Reduced Pressure Drop in Viscoelastic Polydimethylsiloxane Wall Channels.

ABSTRACT

Polydimethylsiloxane (PDMS) is an important viscoelastic material that finds applications in a large number of engineering systems, particularly lab-on-chip microfluidic devices built with a flexible substrate. Channels made of PDMS, used for transporting analytes, are integral to these applications. The PDMS viscoelastic nature can induce additional hydrodynamic contributions at the soft wall/fluid interface compared to rigid walls. In this research, we investigated the pressure drop within PDMS channels bounded by rigid tubes (cellulose tubes). The bulging effect of the PDMS was limited by the rigid tubes under flowing fluids.

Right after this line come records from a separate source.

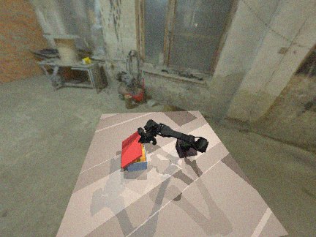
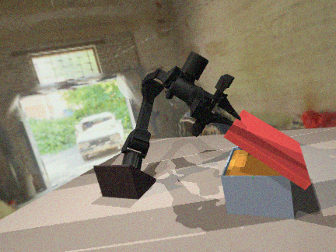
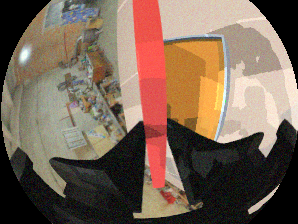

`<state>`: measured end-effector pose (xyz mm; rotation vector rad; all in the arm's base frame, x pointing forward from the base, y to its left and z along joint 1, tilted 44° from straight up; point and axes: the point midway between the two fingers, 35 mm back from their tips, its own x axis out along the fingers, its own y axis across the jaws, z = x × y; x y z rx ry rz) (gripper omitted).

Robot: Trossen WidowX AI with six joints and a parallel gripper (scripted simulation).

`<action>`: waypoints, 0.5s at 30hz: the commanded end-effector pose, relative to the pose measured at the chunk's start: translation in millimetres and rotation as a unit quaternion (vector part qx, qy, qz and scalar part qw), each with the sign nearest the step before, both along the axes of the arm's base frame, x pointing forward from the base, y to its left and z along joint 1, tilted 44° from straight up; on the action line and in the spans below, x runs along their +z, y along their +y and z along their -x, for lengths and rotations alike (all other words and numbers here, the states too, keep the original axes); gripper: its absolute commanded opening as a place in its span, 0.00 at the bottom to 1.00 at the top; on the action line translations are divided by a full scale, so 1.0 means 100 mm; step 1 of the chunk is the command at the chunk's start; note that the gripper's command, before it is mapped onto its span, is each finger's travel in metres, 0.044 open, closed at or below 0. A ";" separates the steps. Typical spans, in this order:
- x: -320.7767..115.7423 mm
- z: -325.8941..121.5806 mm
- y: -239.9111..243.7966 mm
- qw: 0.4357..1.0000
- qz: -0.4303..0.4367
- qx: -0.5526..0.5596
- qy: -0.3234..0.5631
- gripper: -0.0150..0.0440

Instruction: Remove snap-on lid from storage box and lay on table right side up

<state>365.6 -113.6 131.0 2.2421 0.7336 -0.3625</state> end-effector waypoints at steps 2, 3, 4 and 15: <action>0.08 -0.01 -0.08 1.000 0.004 0.000 -0.005 0.25; 0.09 -0.01 -0.09 1.000 0.004 0.000 -0.005 0.25; 0.10 -0.01 -0.10 1.000 0.004 0.000 -0.005 0.25; 0.20 0.00 -0.19 1.000 0.004 0.000 -0.005 0.25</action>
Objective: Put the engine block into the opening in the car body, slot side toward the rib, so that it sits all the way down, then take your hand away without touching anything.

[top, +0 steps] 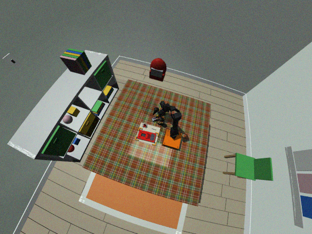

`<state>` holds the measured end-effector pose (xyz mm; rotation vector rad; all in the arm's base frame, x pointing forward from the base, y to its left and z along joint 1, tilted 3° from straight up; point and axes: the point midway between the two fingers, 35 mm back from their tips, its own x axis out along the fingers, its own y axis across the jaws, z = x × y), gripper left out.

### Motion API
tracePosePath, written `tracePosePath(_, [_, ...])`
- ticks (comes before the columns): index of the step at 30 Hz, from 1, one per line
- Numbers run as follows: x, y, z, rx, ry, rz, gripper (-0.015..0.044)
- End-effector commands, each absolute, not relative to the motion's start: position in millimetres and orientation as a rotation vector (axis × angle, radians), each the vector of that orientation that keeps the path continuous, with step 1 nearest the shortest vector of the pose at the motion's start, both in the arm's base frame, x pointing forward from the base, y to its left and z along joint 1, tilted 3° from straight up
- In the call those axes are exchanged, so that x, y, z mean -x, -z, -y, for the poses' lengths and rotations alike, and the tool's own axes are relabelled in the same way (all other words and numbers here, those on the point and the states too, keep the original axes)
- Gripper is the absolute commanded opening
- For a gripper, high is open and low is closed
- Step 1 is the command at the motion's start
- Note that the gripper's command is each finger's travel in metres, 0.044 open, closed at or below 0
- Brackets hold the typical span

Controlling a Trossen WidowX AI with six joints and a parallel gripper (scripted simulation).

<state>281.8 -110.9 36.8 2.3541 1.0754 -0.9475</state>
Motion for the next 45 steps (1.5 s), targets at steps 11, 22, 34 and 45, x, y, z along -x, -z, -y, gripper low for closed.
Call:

The PDMS viscoelasticity was modulated by changing the ratio of the base to the cross-linker from 101 to 351. We observed that the pressure drop of the flowing fluids within the channel decreased with the increased loss tangent of the PDMS in the examined laminar regime [Reynolds number (Re) ∼ 23-58.6 for water and Re ∼ 0.69-8.69 for glycerol solution]. The elastic PDMS 101 wall channels followed the classical Hagen Poiseuille's equation, but the PDMS walls with lower cross-linker concentrations and thicker walls decreased pressure drops. The friction factor (f) for the PDMS channels with the two working fluids could be approximated as f = 47/Re. We provide a correlation between the pressure drop and PDMS viscoelasticity based on experimental findings. In the correlation, the loss tangent predominates; the larger the loss tangent, the smaller is the pressure drop. The research findings appear to be unexpected if only considering the energy dissipation of viscoelastic PDMS walls. We attributed the reduction in the pressure drop to a lubricating effect of the viscoelastic PDMS walls in the presence of the working fluids. Our results reveal the importance of the subtle diffusion of the residual oligomers and water from the bulk to the soft wall/fluid interface for the observed pressure drop in soft wall channels.